According to the Kenyan newspaper The Nation, 98 cows were given to members of the Sululu and Mpaima families at a ceremony at the weekend in Loita, southwest of Nairobi near the Tanzanian border. The Pitt Rivers Museum said six ceremonies took place between 26 June and 5 July. According to the K24tv website, the Moseka family in northern Tanzania and the Sayialel family in Kenya have also received gifts of cows.

The Maasai human rights activist Samwel Nangiria visited the Pitt Rivers Museum in 2017 and discovered culturally sensitive family heirlooms in the collection, the project’s website says. In a statement issued after that visit, Maasai leaders said they were “annoyed, annoyed, annoyed” about the objects’ presence in the museum.

The five culturally sensitive objects Image: © Pitt Rivers Museum

The five objects in question are a hereditary necklace and a hereditary bracelet passed from father to son, an earring and a head ornament worn by young women after circumcision, and a neck ornament worn by married women. These may never be borrowed, sold or given away, according to Maasai custom.

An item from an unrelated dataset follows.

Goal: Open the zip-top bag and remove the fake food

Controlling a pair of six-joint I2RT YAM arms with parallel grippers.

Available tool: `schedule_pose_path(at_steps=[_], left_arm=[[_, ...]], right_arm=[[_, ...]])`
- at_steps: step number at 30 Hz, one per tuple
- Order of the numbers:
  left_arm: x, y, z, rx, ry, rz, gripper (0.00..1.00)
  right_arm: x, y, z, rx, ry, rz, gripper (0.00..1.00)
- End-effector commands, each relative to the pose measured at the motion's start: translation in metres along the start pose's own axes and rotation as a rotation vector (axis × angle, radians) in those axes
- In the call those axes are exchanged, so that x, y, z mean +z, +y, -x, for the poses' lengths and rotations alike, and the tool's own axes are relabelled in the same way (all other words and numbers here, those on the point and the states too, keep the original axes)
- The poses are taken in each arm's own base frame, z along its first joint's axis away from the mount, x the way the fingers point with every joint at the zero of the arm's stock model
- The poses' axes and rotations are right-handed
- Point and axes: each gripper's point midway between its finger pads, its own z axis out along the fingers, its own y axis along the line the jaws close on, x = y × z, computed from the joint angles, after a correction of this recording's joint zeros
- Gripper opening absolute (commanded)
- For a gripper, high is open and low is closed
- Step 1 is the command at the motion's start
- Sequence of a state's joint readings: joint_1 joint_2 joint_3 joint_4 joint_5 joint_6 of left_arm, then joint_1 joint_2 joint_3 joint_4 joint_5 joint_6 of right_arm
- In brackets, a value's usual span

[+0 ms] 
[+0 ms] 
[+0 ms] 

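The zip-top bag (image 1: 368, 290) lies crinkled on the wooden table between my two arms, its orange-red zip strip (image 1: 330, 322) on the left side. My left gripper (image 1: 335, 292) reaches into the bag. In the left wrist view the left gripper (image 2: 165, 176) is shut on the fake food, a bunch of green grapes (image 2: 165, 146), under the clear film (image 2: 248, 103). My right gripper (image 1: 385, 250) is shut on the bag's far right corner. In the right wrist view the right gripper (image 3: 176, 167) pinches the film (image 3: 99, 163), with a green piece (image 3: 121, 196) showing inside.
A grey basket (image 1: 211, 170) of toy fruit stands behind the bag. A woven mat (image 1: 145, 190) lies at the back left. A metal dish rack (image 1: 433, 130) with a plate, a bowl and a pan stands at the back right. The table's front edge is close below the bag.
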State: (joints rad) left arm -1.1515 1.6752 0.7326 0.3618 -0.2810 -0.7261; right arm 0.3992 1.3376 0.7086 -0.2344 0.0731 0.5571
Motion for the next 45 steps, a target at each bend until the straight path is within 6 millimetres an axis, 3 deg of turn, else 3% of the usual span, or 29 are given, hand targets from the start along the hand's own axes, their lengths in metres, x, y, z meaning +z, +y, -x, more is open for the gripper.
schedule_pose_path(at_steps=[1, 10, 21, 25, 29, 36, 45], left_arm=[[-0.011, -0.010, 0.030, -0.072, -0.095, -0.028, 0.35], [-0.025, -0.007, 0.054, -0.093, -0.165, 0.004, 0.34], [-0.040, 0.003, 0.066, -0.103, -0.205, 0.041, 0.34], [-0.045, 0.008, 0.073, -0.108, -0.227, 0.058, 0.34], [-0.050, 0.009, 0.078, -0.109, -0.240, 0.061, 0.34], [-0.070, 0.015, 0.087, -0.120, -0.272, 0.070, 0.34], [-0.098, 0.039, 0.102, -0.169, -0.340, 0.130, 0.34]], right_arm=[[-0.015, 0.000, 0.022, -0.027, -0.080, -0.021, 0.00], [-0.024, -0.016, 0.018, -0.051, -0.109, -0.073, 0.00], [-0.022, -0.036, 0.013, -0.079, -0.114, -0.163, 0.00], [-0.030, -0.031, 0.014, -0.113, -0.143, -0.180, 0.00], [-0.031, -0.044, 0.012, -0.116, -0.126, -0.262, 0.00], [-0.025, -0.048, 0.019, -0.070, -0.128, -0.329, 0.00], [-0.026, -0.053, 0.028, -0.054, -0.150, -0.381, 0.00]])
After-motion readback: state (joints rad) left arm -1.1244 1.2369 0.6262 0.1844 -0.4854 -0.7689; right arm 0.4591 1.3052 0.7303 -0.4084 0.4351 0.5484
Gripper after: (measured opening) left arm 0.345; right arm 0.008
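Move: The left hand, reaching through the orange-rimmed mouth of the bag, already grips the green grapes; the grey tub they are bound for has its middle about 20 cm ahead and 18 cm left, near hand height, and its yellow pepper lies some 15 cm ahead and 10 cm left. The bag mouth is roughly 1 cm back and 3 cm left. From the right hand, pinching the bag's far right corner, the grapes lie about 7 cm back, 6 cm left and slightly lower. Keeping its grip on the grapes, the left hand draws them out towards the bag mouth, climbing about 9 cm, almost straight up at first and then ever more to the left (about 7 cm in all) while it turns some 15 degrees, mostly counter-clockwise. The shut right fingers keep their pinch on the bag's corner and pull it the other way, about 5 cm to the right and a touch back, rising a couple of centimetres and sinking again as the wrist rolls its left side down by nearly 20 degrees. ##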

All five were acquired by Alfred Claud Hollis, a British administrator and writer who spent much of his career in East Africa.

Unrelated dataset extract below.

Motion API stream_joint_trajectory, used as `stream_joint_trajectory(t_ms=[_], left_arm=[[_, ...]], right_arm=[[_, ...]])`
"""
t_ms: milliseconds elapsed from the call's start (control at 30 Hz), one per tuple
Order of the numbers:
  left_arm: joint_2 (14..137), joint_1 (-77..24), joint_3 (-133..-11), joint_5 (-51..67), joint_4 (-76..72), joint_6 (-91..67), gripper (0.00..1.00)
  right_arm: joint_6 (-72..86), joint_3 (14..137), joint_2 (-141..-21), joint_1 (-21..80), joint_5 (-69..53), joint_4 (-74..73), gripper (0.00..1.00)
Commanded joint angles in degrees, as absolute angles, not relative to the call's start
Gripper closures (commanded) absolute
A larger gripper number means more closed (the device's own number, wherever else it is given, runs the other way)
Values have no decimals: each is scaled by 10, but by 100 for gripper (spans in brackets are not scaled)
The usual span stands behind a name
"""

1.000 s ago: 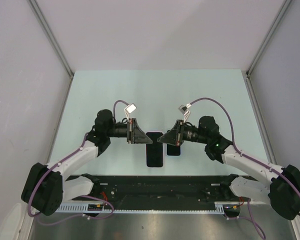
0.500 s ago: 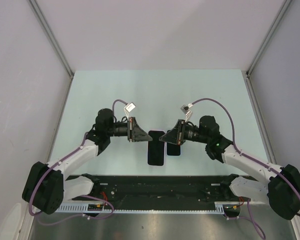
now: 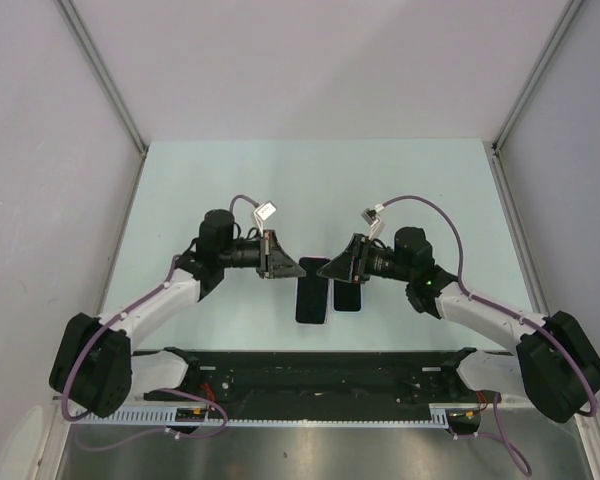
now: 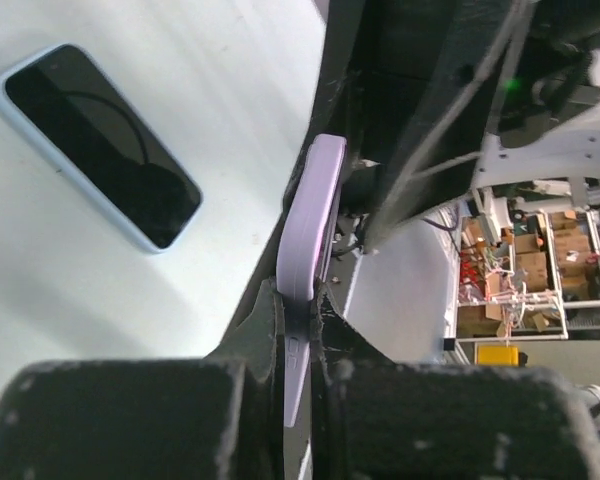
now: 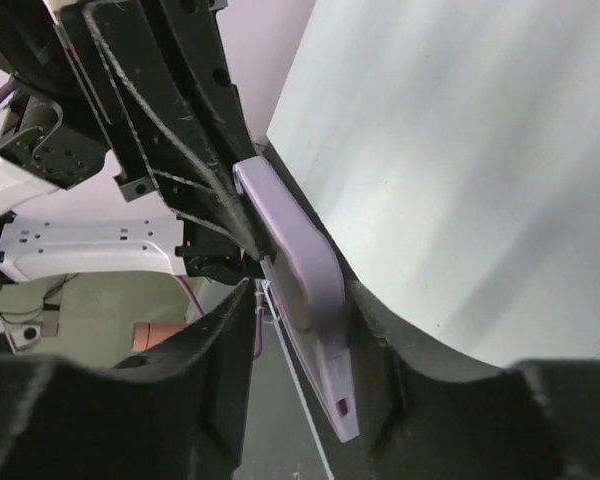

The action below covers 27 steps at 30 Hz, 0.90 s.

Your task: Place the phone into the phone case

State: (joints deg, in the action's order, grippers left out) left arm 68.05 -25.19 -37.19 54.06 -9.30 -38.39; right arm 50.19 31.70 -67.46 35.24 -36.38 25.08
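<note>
A lilac phone case [image 3: 315, 266] hangs edge-on above the table between the two arms. My left gripper [image 3: 298, 267] is shut on it, its fingers [image 4: 265, 320] pinching the case [image 4: 312, 215] at one end. My right gripper [image 3: 331, 270] is open around the other end: the case [image 5: 298, 255] leans on one finger, with a gap to the other finger [image 5: 230, 320]. A black-screened phone [image 4: 100, 145] with a pale blue rim lies flat on the table below [image 3: 312, 302]. I cannot tell whether anything sits inside the case.
A second dark, phone-shaped slab [image 3: 348, 298] lies just right of the phone, under my right gripper. The pale green table [image 3: 310, 180] runs back to grey walls. A black rail [image 3: 320, 372] crosses the near edge by the arm bases.
My right gripper's jaws have opened off the case while my left gripper has closed tighter on it. Both wrists have shifted slightly inward and away from the near edge.
</note>
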Motion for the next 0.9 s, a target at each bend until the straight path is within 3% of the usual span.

“These objects have never been publicly displayed or studied, possibly due to limited historical documentation and lack of research interest in Maasai collections,” the Pitt Rivers Museum says on its website.

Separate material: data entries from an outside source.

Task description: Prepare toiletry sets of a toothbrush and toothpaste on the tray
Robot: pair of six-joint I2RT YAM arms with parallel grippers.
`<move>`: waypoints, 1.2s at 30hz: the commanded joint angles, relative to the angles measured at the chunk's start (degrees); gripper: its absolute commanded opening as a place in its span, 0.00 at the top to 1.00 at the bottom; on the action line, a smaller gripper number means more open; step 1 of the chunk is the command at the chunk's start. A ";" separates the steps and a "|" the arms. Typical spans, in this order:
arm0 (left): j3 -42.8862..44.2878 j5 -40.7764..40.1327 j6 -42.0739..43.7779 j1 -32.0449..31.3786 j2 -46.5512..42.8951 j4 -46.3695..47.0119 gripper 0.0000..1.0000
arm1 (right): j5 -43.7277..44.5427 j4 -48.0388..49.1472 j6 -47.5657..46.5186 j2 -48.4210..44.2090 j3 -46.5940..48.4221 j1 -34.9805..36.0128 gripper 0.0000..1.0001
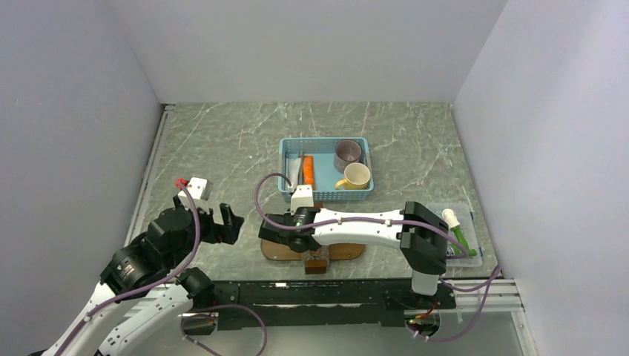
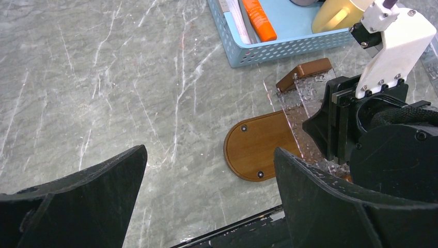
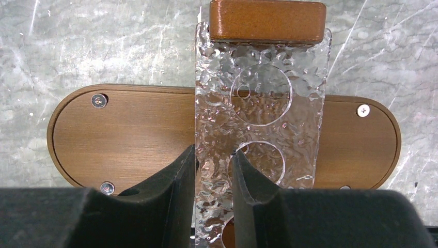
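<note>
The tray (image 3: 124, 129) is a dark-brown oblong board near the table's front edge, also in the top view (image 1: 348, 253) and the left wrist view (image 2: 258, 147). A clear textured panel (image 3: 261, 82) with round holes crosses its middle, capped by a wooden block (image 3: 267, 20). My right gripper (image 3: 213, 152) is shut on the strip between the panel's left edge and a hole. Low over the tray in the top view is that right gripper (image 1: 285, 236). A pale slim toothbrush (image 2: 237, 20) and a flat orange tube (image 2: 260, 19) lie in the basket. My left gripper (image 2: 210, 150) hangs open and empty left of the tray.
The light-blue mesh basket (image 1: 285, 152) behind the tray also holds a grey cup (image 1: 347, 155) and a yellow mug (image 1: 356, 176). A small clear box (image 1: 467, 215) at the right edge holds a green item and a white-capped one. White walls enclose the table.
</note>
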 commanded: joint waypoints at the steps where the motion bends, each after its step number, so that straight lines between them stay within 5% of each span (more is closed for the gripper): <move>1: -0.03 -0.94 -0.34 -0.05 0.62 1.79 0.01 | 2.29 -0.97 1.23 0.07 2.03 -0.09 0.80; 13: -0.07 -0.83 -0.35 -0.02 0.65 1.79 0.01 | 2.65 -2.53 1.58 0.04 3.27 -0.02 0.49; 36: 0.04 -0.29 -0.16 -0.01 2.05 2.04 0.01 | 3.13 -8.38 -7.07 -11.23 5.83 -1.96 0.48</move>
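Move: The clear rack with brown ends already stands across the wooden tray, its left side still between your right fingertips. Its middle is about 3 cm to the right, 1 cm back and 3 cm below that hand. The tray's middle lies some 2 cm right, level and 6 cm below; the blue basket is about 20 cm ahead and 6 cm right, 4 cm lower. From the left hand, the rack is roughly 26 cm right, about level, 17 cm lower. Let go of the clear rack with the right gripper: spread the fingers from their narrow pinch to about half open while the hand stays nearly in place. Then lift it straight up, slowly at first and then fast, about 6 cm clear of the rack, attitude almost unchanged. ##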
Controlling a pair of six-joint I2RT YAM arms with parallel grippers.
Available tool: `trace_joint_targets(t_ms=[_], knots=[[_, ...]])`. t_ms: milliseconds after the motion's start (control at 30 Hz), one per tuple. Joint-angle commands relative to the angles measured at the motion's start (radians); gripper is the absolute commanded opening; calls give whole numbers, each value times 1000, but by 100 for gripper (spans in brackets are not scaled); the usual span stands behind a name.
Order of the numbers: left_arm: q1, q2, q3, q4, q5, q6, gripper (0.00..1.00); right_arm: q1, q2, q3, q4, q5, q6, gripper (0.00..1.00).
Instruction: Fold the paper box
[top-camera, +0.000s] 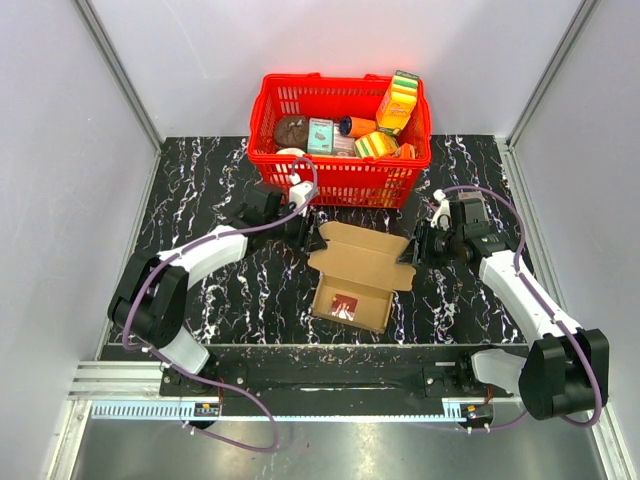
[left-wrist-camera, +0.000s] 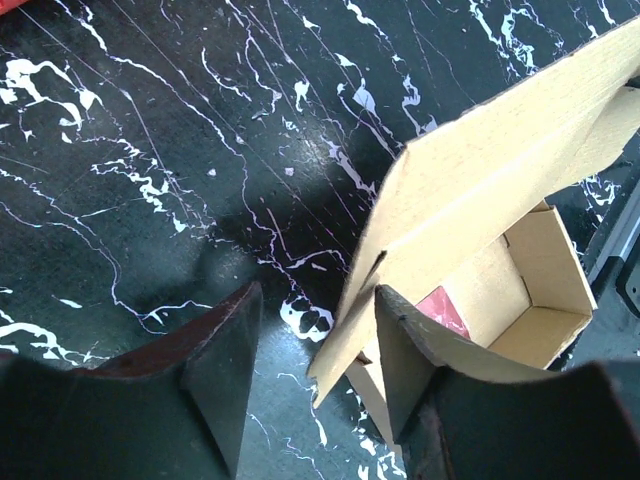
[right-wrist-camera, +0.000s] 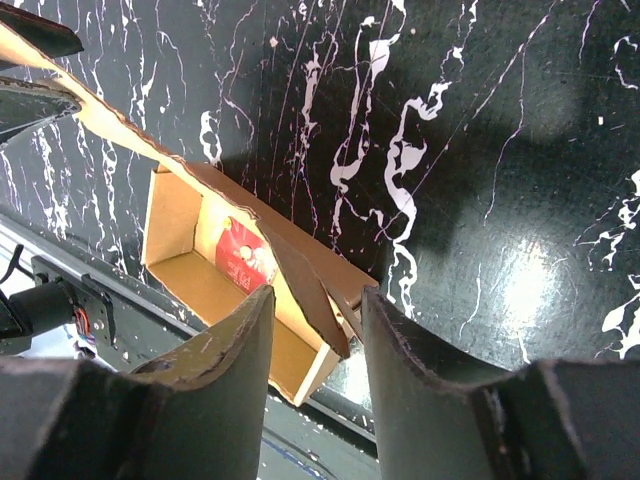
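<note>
The paper box (top-camera: 362, 262) lies mid-table, its brown tray open and its lid (left-wrist-camera: 480, 190) raised at a slant. A small red packet (top-camera: 345, 305) rests inside the tray. My left gripper (top-camera: 305, 228) is at the lid's far-left corner; in the left wrist view its open jaws (left-wrist-camera: 318, 295) straddle the lid's side flap, which lies against the right finger (left-wrist-camera: 410, 350) and apart from the left one. My right gripper (top-camera: 415, 248) is at the lid's right corner; its open jaws (right-wrist-camera: 318, 295) straddle that side's flap (right-wrist-camera: 310, 290) with a gap on each side.
A red plastic basket (top-camera: 340, 180) holding several groceries stands just behind the box and close to the left gripper. Grey walls close in the black marbled table (top-camera: 200, 190) on three sides. A metal rail (top-camera: 330, 360) runs along the near edge.
</note>
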Motion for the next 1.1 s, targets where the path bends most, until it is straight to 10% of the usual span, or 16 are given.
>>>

“Their absence from a family is believed to incur bad luck so the objects’ presence in the museum continues to cause harm to descendants,” the Pitt Rivers said. “The museum has subsequently taken guidance from Maasai traditional elders and religious leaders to find ways forward with regard to the care of the objects.”

The 2017 visit led to the creation of the Maasai Living Cultures Project, a collaboration between the Pitt Rivers Museum, Maasai community leaders and InsightShare, an Oxford-based organisation which supports indigenous peoples to protect their territories, languages and cultures using participatory video. The cows were funded by the Staples Trust, which finances the project.

“We hope this process of redress, which has been led by the Maasai over the past six years, makes a meaningful impact on Maasai families who are the descendants of the people whose objects were taken during periods of war and colonial oppression,” says Laura Van Broekhoven, the director of the Pitt Rivers.

The Pitt Rivers holds 95,327 objects from Africa, including 9,443 from Kenya and 2,794 from Tanzania, according to its website. Of these,188 are attributed to the Maasai. Since its inception, the Maasai Living Cultures Project has expanded to include the Horniman Museum in London, and the Museum of Archaeology and Anthropology in Cambridge.

On its website, the Pitt Rivers says no claim has been submitted for the objects, but if that were to happen “we would follow the established university procedures.”